In fact, by the end of "Busted," which concludes with Lester Grinspoon, M.D., reminding us that, among other things, if cannabis could be patented and profited from, it would be legal by now, it seems clear that the solution to both the drug war and our national drug problem is, ironically, to legalize all drugs -- from heroin to methamphetamine to LSD.

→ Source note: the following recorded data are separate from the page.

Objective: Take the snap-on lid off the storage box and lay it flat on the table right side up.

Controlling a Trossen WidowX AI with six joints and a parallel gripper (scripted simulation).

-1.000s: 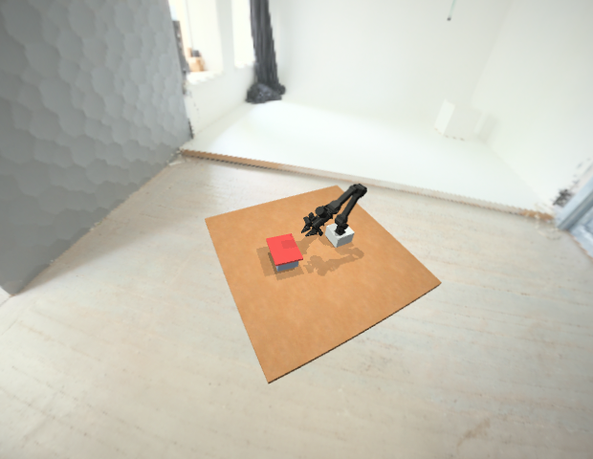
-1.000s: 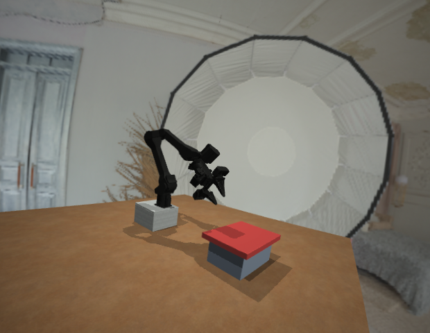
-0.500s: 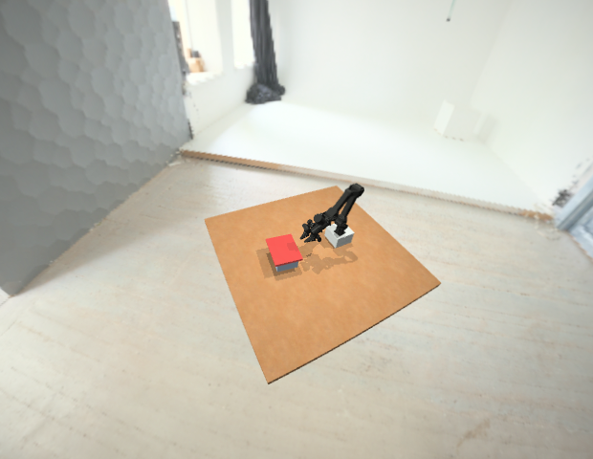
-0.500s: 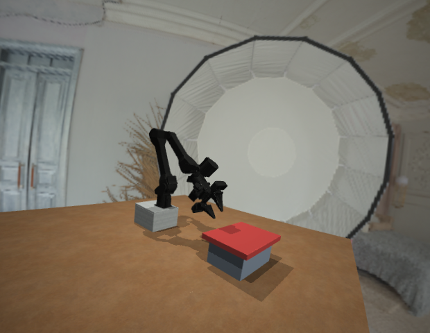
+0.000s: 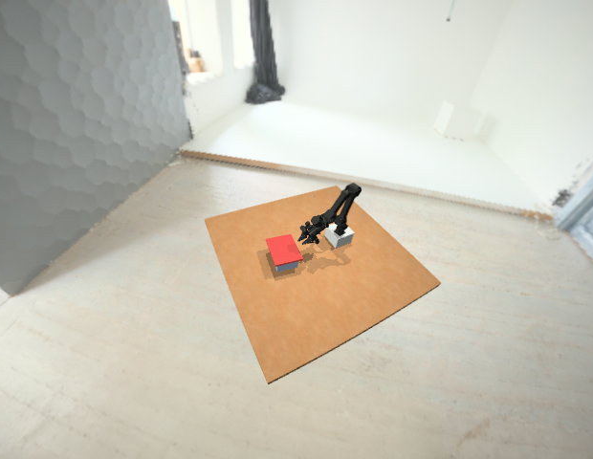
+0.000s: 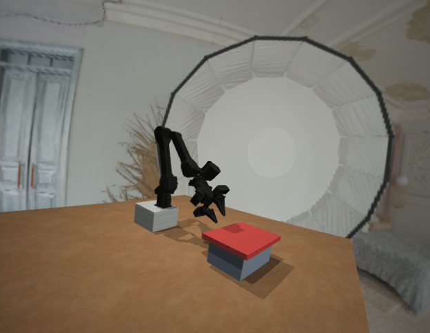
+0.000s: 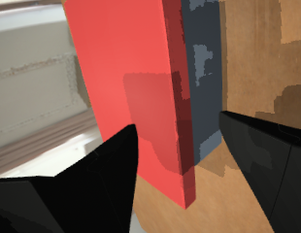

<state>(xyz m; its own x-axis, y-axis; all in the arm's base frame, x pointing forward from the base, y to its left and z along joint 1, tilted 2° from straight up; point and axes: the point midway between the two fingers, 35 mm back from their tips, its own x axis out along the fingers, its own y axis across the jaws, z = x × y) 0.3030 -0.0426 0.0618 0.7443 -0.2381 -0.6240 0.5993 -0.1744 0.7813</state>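
Now: gripper tip 11 cm short of the red lid, 3 cm to the left of it and 3 cm above it. The rest, counted from my gripper tip: grey-blue storage box (11 cm ahead, 3 cm to the right, 8 cm below).
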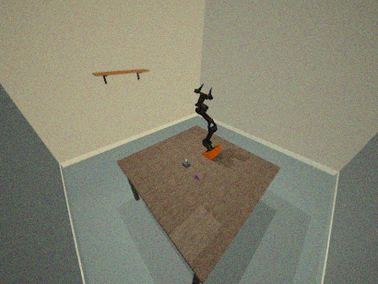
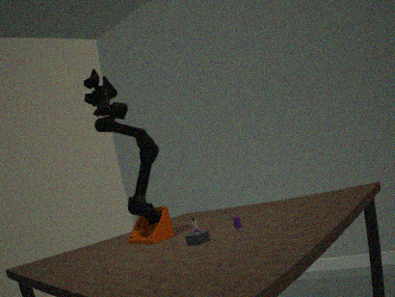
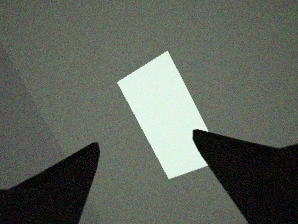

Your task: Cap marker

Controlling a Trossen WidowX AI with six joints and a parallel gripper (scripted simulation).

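Right now my gripper tip is 370 mm short of the purple cap, 220 mm to the right of it and 750 mm above it. From my gripper tip the other things lie so: grey holder block (310 mm ahead, 30 mm to the left, 760 mm below).
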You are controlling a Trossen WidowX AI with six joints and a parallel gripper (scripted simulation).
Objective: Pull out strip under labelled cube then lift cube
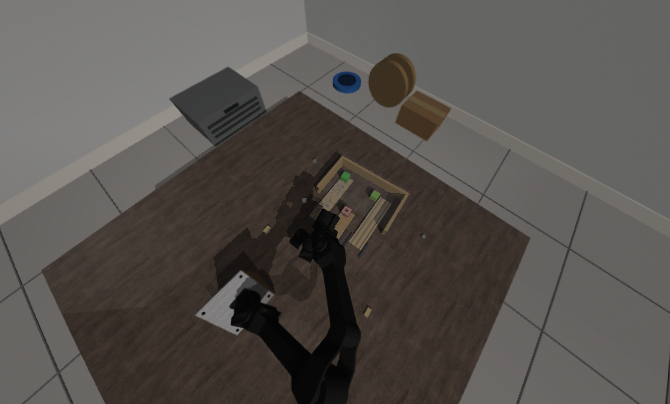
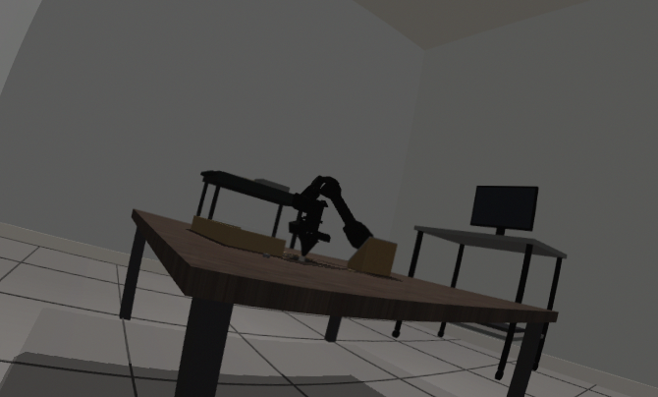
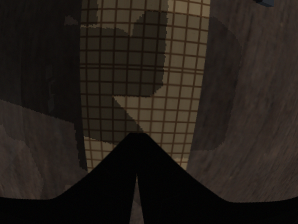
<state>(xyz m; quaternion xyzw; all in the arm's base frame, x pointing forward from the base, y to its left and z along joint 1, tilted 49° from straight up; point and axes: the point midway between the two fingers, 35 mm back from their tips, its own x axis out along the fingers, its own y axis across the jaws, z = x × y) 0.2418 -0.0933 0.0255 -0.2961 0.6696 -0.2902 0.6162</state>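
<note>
The pink cube labelled k is 190 mm ahead of my gripper tip, 20 mm to the left of it and 20 mm above it. From my gripper tip the other things lie so: small tan block 250 mm to the right, 50 mm behind.
</note>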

Let injection-drug users shoot up in clinics until they're ready to quit; let coffeehouses sell hash and therapists treat their posttraumatic stress survivors with MDMA-guided sessions. We could not be worse off than we are now, with the highest rates of drug abuse, drug-related violence and incarcerated drug offenders in the world -- not to mention severely abridged civil liberties. As Buckley himself once sagely observed, "Marijuana has never kicked down anyone's door in the middle of the night."


And so "Busted" does what more political anthologies should -- it builds an implicit and convincing argument, not simply and straightforwardly, but by layering case after case until the evidence is irrefutable. It may not have a profound impact on government policy -- "Busted" is, after all, a book aimed at the believers.


It's not likely that someone like Senator Orrin Hatch, who gets a half a million dollars every campaign season from the same pharmaceutical industry that bankrolled the Partnership for a Drug-Free America, is going to pick up "Busted" and experience some sort of lightning-bolt flash of sagacity that will induce him to stop sponsoring bills that extend the draconian provisions of the crack-house law to raves. But as a source of ammunition for opponents of the drug war, a manifesto of reason, and a document of where our drug policy stands now, Gray has compiled an invaluable and comprehensive reference.


Judith Lewis is a staff writer for the LA Weekly.